By Shritama Bose, Malini Bhupta & Ankur Mishra

Yes Bank on Friday faced corporate governance-related charges from independent director and head – audit committee Uttam Prakash Agarwal and responded saying it was reviewing Agarwal’s ‘fit and proper’ status following a directive from Reserve Bank of India (RBI). The bank said it had obtained legal opinions from eminent jurists which were to be considered by the Nomination and Remuneration Committee of the Board and the bank’s board on Friday. “However, prior to the commencement of the proceedings of these meetings, the Bank received the resignation of Mr Agarwal. The NRC and the Board have taken on record Mr Agarwal’s resignation,” Yes Bank said in a statement.

In a letter to the Securities and Exchange Board of India (Sebi) and marked to the RBI, ministry of corporate affairs and exchanges, Agarwal has cited compliance failures and pressed multiple charges of mismanagement in capital-raising exercises by Yes Bank CEO Ravneet Gill.

Yes Bank has been making efforts to raise capital and informed the exchanges on Friday it had decided to drop $1.2 billion investment offer of Erwin Singh Braich, backed by the Hong Kong-based SPGP Holdings.

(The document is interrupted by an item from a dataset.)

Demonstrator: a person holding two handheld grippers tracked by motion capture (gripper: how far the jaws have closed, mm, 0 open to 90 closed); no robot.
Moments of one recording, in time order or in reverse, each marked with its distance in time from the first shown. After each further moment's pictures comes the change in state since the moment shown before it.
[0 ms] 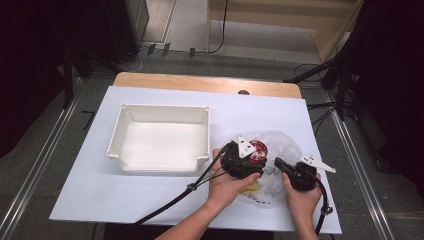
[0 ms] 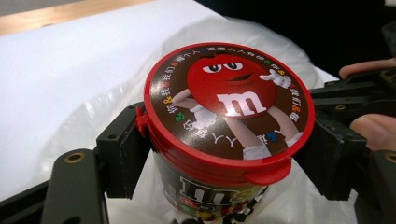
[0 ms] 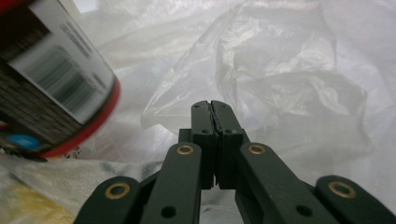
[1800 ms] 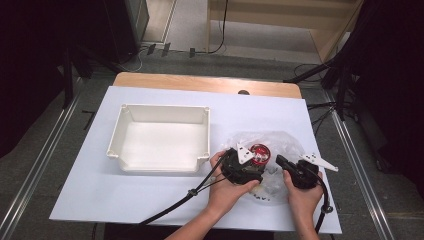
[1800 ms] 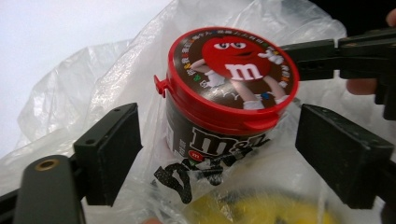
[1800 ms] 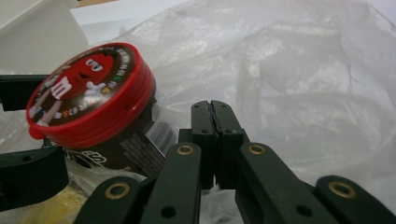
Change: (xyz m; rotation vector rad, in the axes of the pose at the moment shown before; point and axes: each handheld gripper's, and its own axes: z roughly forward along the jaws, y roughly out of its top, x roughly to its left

The bank said the bid by Citax Holdings and Citax Investment Group was still under consideration and would be taken up at its next board meeting.

On November 24, 2019, Mint newspaper reported the RBI had asked Yes Bank to re-examine the fit and proper status of the lender’s audit committee chairman Agarwal after it was found that he had failed to disclose details of criminal cases filed against him, according to people familiar with the matter.

Agarwal has sought a forensic audit into the lender’s fund-raising exercise as well as its communication to authorities. In the letter to Sebi, seen by FE, Agarwal has said Gill was unable to present before the board binding term sheets from most of the nine investors whose names were “verbally” shared with the board. “On our persistence, CEO/MD tabled a copy of the term-sheets received from one from CITAX and second jointly from SGPG Holding (HK) Ltd. and Mr Erwin Singh Braich which were incomplete and did not include firm commitment as to the price, size, timings, confirmation from the banks about availability of the funds etc,” Agarwal wrote in the letter. He further accused the bank of sending to the stock exchanges and regulators, communication that was at variance with that presented before the board. National Stock Exchange (NSE), Agarwal claimed, had issued several letters to Yes Bank seeking details of the “global investor” who had offered to invest $1.2 billion, as per the CEO’s submission before the board on October 31.

An empowered committee of the bank met on January 7 and reviewed presentations made by three independent experts on the subject of the bank’s fund-raising. Yes Bank’s shares ended 5.29% lower than the previous day’s close at Rs 44.80 on the BSE on Friday.